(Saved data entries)
^^^^
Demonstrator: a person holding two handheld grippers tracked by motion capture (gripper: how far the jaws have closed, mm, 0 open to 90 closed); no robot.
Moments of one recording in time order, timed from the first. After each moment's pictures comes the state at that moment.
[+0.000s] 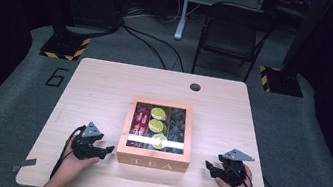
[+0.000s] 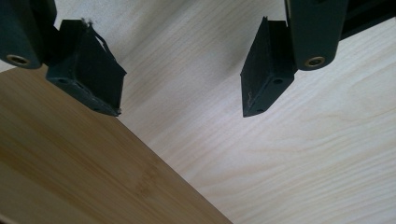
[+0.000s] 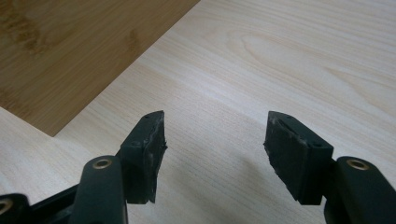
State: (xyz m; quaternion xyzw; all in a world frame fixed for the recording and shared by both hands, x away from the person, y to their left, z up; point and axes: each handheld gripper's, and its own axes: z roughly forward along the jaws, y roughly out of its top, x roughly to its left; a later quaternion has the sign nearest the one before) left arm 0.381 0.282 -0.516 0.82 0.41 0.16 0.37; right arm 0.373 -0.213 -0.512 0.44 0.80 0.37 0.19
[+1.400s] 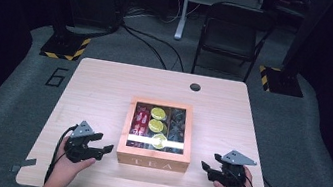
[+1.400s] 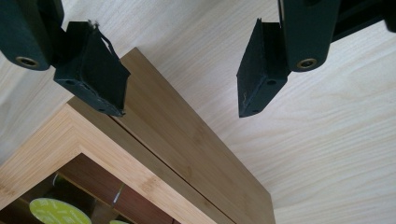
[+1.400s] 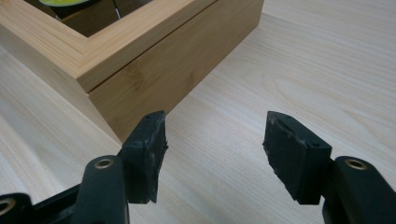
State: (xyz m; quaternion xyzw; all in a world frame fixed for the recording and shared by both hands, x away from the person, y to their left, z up) left arm 0.352 0.279 -0.475 0.79 0.41 0.15 0.43; right arm 0.349 -0.198 -0.477 0.40 0.80 0.41 0.19
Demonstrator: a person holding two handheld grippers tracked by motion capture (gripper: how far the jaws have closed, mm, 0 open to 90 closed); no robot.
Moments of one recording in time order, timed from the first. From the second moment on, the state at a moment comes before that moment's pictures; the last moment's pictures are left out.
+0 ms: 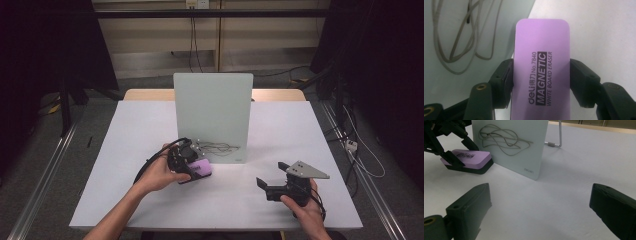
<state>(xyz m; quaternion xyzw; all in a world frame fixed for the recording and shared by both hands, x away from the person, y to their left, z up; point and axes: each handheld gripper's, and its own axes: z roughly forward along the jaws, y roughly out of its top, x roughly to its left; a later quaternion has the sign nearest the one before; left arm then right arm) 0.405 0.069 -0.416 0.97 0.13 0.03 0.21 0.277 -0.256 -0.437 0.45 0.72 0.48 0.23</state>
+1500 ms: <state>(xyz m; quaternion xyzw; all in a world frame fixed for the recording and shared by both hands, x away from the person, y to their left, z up) 0.394 0.120 -0.370 0.89 0.20 0.05 0.41 0.278 -0.256 -0.438 0.45 0.72 0.48 0.22</state>
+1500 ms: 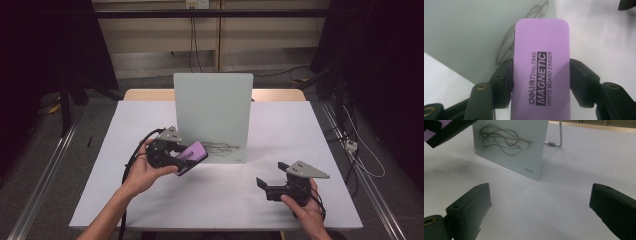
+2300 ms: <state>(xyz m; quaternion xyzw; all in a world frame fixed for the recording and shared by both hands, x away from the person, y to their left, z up) 0.389 0.132 -0.357 0.85 0.21 0.14 0.45 0.281 -0.254 -0.438 0.45 0.72 0.48 0.22</state>
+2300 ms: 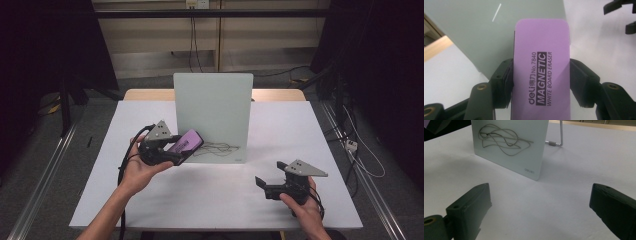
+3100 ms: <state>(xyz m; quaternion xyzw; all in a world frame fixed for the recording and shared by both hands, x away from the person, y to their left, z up) 0.378 0.117 -0.361 0.85 0.16 0.26 0.44 0.279 -0.254 -0.438 0.45 0.72 0.48 0.21</state>
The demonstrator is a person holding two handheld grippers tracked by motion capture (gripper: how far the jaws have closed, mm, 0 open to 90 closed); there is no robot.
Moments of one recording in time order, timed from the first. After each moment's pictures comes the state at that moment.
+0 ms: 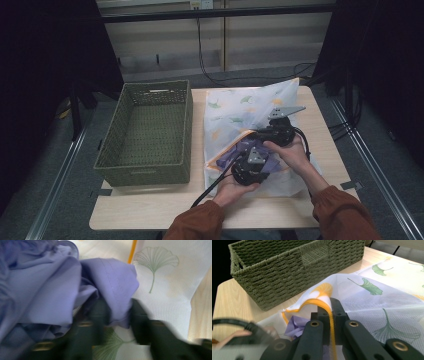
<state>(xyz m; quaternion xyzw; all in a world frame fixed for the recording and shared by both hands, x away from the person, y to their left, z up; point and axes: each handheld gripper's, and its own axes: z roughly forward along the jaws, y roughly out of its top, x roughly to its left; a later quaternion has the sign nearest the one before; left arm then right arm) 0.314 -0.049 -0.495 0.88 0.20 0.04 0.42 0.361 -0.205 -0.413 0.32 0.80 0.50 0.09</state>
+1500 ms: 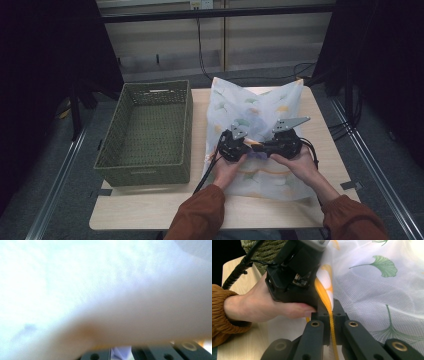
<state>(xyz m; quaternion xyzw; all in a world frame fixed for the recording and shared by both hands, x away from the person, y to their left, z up) 0.367 -0.032 -0.480 0.82 0.33 0.17 0.44 0.329 -0.215 -0.421 0.31 0.83 0.46 0.08</state>
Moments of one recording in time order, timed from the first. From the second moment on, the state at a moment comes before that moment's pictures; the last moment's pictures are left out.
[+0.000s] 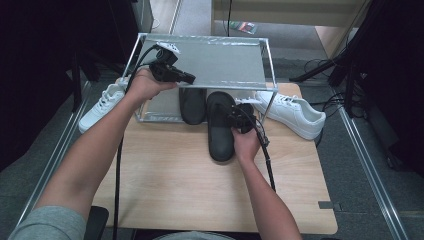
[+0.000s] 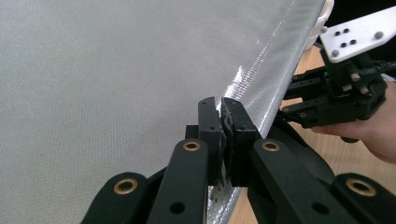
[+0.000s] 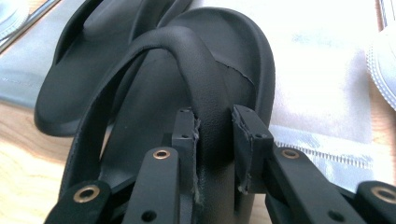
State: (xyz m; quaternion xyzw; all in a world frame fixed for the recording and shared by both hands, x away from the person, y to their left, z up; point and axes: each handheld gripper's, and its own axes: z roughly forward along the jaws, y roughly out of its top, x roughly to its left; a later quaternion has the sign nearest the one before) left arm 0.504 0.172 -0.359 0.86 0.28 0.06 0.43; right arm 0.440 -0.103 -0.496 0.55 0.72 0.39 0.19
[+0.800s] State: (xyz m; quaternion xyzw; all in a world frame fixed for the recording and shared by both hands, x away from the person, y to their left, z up) left arm 0.505 0.172 -0.359 0.86 0.28 0.06 0.43; right arm 0.394 -0.114 -0.473 0.49 0.74 0.43 0.17
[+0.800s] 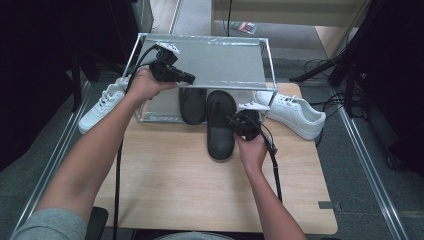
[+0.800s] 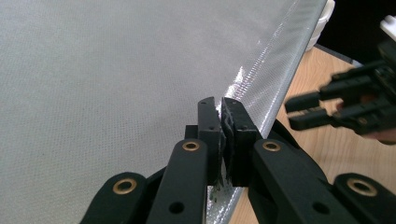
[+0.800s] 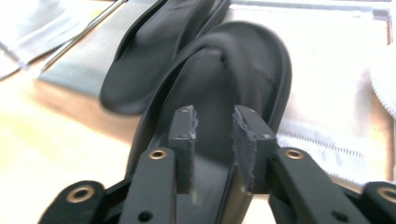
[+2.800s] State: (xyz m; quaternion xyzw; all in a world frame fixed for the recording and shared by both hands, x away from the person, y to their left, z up) left arm 0.504 0.172 -0.359 0.86 0.28 0.07 0.42; right arm 0.358 -0.097 -0.531 0.47 0.78 0.39 0.12
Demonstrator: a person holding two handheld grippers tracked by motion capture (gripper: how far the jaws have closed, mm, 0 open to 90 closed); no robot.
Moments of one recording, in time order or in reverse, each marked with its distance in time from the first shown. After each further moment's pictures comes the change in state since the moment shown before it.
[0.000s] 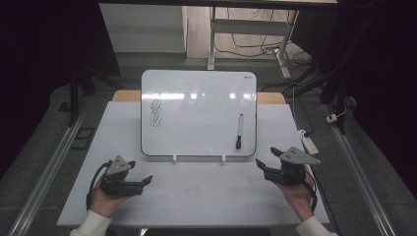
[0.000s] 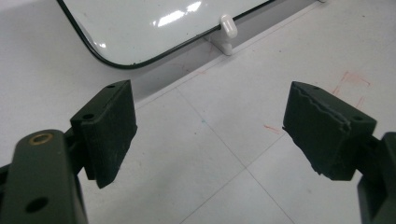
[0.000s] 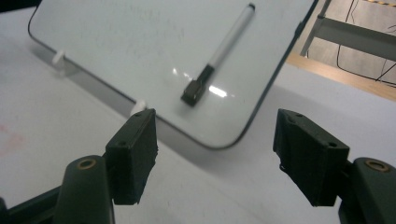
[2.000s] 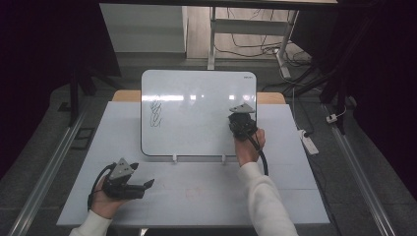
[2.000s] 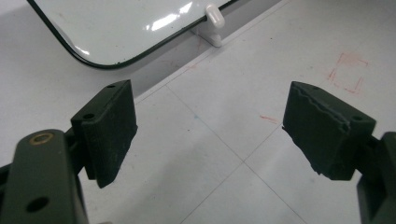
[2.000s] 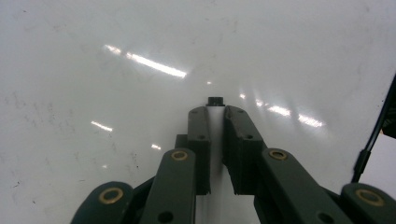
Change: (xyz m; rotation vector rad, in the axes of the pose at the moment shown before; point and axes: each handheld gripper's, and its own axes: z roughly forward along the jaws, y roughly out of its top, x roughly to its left) left arm -0.003 -0.006 0.005 0.004 -0.019 0.079; right arm 0.028 0.097 0.152 0.178 -0.318 0.043
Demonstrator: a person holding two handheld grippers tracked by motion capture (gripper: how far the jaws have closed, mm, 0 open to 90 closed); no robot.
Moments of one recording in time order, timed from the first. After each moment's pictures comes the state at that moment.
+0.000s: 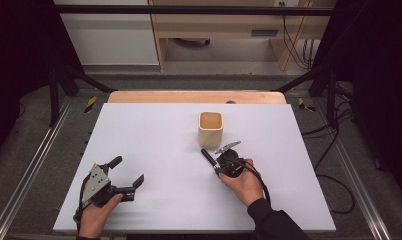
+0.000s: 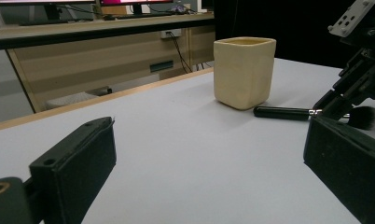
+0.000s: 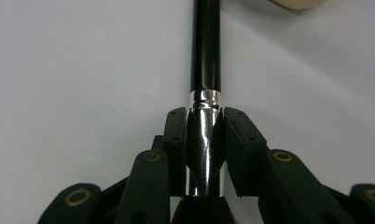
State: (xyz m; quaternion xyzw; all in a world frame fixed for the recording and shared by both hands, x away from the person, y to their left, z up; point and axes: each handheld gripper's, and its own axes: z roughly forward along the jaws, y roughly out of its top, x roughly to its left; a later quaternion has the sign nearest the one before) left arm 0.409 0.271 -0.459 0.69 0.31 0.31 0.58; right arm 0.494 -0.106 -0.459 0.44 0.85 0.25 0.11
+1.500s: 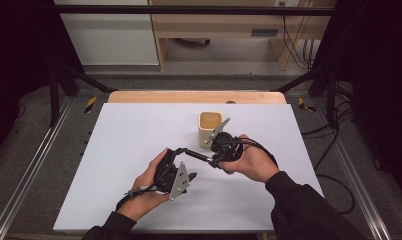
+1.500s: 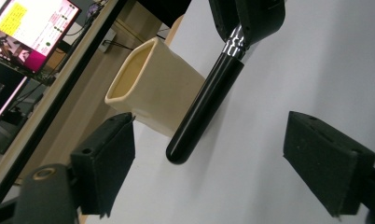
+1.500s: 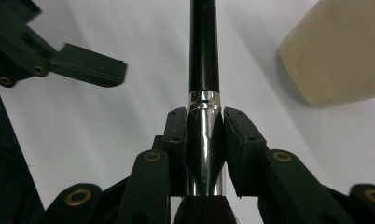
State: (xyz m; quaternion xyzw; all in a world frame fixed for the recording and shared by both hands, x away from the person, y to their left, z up) left arm 0.437 0.108 -0.427 0.83 0.00 0.43 0.35; right arm 0.499 -0.091 -0.363 0.24 0.94 0.23 0.06
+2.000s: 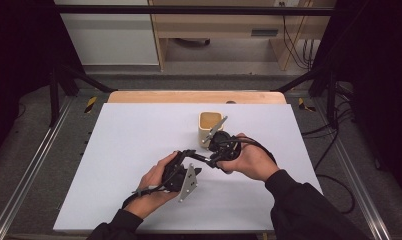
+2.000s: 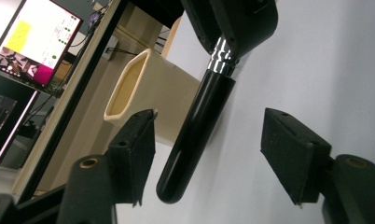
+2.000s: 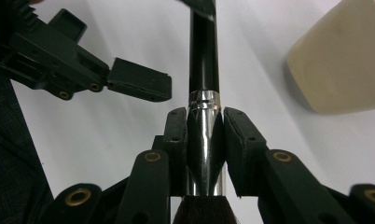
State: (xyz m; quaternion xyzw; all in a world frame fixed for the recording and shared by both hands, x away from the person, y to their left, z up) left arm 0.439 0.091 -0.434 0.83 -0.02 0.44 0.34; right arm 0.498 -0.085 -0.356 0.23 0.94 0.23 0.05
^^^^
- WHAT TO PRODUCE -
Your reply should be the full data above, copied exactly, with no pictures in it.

- ANSWER TO THIS PROBLEM -
Demonstrator: a person holding two handheld grippers tracked by motion capture (gripper: how far the jaws have closed, mm, 0 open to 90 closed); no robot.
Moments of one recording in time order, timed from the first. After each moment's pictures comes the state at that moment.
[+0.000s] 
[+0.000s] 
[+0.000s] 
State: (xyz m; quaternion xyzw; all in a world frame fixed for the recording and shared by both hands, x away from the person, y to their left, z up; point and axes: each handheld gripper's, and its own axes: z roughly forward along the jaws, y roughly out of its top, x roughly to its left; a later quaternion has the sign nearest the one before) left arm 0.381 0.282 -0.516 0.82 0.41 0.16 0.37; right arm 0.373 -0.213 -0.512 0.44 0.80 0.37 0.19
[+1.400s] 
[+1.400s] 
[+1.400s] 
State: (xyz m; quaternion xyzw; all in a world frame fixed for the recording and shared by both hands, x away from the person, y to their left, z up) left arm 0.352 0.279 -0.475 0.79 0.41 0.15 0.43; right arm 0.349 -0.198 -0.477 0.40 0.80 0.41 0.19
Demonstrator: a person holding two handheld grippers tracked by motion capture (gripper: how far the jaws have closed, mm, 0 open to 90 closed); no robot.
Moments of one recording in time order, timed from the first. From the second moment on, the state at a moment comes before that moment's pictures; the last moment's pictures are left out.
+0 ms: 
<state>(xyz m; quaternion xyzw; all in a world frame fixed for the recording and shared by both hands, x away from the person, y to their left, z up; point and axes: each handheld gripper's, and its own axes: z roughly forward along the jaws, y roughly out of its top, x roughly to its left; a later quaternion has the sign nearest the one before; left arm then right arm) 0.405 0.069 -0.416 0.97 0.13 0.03 0.21 0.277 -0.256 -0.437 0.45 0.72 0.48 0.23</state>
+1500 ms: <state>(xyz m; quaternion xyzw; all in a world frame fixed for the recording and shared by both hands, x away from the person, y to their left, z up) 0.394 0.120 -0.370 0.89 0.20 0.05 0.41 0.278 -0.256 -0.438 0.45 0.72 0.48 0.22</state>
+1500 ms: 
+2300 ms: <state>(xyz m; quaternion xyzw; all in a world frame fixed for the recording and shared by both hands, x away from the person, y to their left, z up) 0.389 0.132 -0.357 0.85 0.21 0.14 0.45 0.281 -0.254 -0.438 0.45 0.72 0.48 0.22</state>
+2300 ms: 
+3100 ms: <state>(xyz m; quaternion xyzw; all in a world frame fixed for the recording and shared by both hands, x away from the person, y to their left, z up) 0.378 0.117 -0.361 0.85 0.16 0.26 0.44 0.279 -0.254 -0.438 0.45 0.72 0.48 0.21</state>
The demonstrator is a person holding two handheld grippers tracked by motion capture (gripper: how far the jaws have closed, mm, 0 open to 90 closed); there is no robot.
Moments of one recording in time order, timed from the first. After each moment's pictures comes the state at that moment.
+0 ms: 
<state>(xyz m; quaternion xyzw; all in a world frame fixed for the recording and shared by both hands, x away from the person, y to their left, z up; point and axes: each handheld gripper's, and its own axes: z roughly forward along the jaws, y roughly out of its top, x roughly to its left; a later quaternion has the sign nearest the one before; left arm then right arm) 0.314 -0.049 -0.495 0.88 0.20 0.04 0.42 0.361 -0.205 -0.413 0.32 0.80 0.50 0.09</state>
+1500 ms: 
<state>(xyz m; quaternion xyzw; all in a world frame fixed for the recording and shared by both hands, x away from the person, y to their left, z up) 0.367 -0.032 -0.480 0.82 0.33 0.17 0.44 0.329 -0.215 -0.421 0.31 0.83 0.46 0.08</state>
Moments of one recording in time order, timed from the first. From the second moment on, the state at a moment comes before that moment's pictures; the last moment's pictures are left out.
[+0.000s] 
[+0.000s] 
[+0.000s] 
State: (xyz m; quaternion xyzw; all in a world frame fixed for the recording and shared by both hands, x away from the person, y to their left, z up; point and axes: each handheld gripper's, and its own axes: z roughly forward along the jaws, y roughly out of its top, x roughly to its left; a later quaternion has the sign nearest the one before) left arm 0.504 0.172 -0.359 0.86 0.28 0.06 0.43; right arm 0.440 -0.103 -0.496 0.55 0.72 0.39 0.19
[+0.800s] State: (xyz m; quaternion xyzw; all in a world frame fixed for the recording and shared by both hands, x away from the person, y to their left, z up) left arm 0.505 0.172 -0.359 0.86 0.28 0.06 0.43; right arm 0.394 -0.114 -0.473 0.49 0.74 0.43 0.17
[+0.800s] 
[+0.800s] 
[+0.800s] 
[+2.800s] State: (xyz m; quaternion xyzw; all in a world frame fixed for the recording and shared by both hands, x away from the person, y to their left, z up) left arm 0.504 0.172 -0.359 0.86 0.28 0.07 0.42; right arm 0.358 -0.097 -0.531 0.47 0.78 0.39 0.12
Demonstrator: a person holding two handheld grippers tracked by motion capture (gripper: how far the jaws have closed, mm, 0 open to 90 closed); no robot.
Moments of one recording, in time order or in reverse, each marked with its distance in time from the first shown. After each further moment's pictures comes the change in state since the moment shown before it.
[0.000s] 
[0.000s] 
[0.000s] 
[2.000s] 
[2.000s] 
[2.000s] 
Change: (xyz m; rotation vector rad, in the axes of the pose at the moment shown before; point and axes: each handheld gripper's, and its own axes: z roughly forward along the jaws, y roughly out of its top, x roughly to its left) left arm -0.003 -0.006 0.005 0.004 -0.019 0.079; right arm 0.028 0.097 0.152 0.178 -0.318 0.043
Demonstrator: a person holding two handheld grippers tracked by motion capture (gripper: how far the jaws have closed, mm, 0 open to 90 closed); no robot.
Moments of one recording in time order, timed from the first. After each moment's pictures comes the state at that moment.
+0.000s: 
+0.000s: 
+0.000s: 
State: (xyz m; quaternion xyzw; all in a world frame fixed for the recording and shared by both hands, x away from the person, y to their left, z up; point and axes: each handheld gripper's, and its own axes: z roughly forward along the jaws, y roughly out of its top, x roughly to its left; a later quaternion has the sign nearest the one before) left arm 0.409 0.271 -0.459 0.69 0.31 0.31 0.58; right arm 0.494 -0.106 -0.459 0.44 0.85 0.25 0.11
+1.500s: 
+1.500s: 
+1.500s: 
State: (xyz m; quaternion xyzw; all in a world frame fixed for the recording and shared by both hands, x away from the person, y to their left, z up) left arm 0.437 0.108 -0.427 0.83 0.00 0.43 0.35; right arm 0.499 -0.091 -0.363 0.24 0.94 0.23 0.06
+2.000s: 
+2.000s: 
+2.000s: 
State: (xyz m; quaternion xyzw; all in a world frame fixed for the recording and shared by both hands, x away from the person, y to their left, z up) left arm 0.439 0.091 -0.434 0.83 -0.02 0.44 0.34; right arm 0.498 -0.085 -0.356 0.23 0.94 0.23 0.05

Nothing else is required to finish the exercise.